**REQUIRED ACTION**
Please return every line below that contains the string "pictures".

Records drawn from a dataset
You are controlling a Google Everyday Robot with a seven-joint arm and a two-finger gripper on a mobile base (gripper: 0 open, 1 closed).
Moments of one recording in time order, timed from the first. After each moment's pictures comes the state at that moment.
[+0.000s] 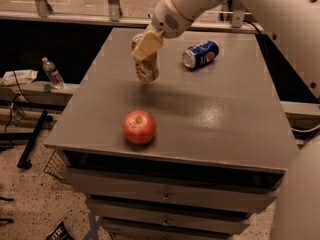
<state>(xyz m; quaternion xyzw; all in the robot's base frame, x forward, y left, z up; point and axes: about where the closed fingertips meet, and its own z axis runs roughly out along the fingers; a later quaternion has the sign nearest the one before) 0.643 0.043 0.945 -0.59 0.73 0.20 0.30</state>
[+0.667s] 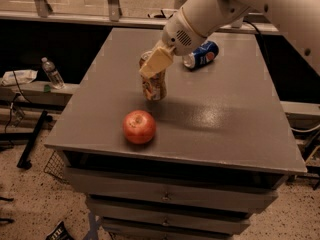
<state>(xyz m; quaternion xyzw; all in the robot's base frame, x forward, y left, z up) 0.588 0.022 0.928 -0.57 0.74 0.23 0.27</state>
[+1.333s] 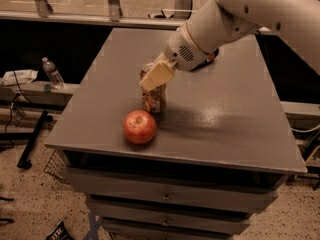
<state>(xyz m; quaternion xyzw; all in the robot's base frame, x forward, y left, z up) 0.560 0.018 0.913 -0.55 0.75 0.25 0.27</state>
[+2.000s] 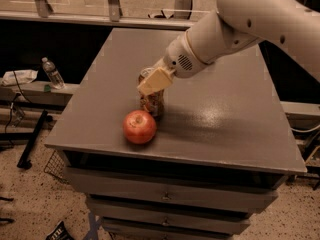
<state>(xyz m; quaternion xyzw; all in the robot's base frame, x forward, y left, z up) 0.554 0.021 0.901 -0.53 0.76 0.25 0.29</state>
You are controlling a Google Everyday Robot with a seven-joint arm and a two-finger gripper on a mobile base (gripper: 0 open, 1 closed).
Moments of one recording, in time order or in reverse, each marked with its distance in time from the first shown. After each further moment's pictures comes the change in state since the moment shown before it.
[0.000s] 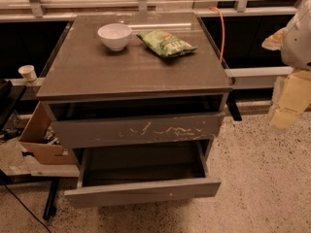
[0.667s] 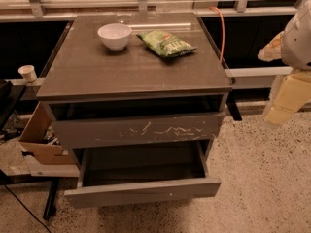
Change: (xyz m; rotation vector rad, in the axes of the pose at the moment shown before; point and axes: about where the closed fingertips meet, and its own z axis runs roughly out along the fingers) arm 0.000 0.000 0.000 0.000 0.000 0.000
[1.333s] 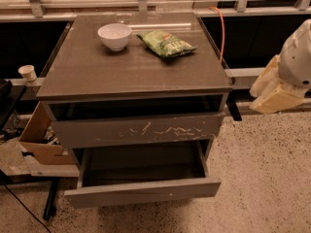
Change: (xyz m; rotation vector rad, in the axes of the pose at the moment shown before) arm 0.000 0.011 0.020 0.002 -0.057 0.013
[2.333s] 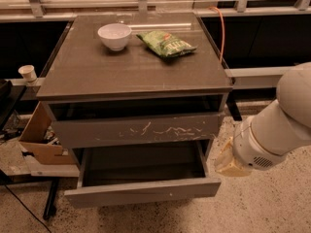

**ANSWER TO THIS PROBLEM**
Moments of one recording in time order, timed from the first. After each moment's pictures comes the state at that moment.
Moments of one recording, in time order or in reverse, each marked with its distance in time from the first shown. After each further moment's pictures comes the change in state since the moment shown before it.

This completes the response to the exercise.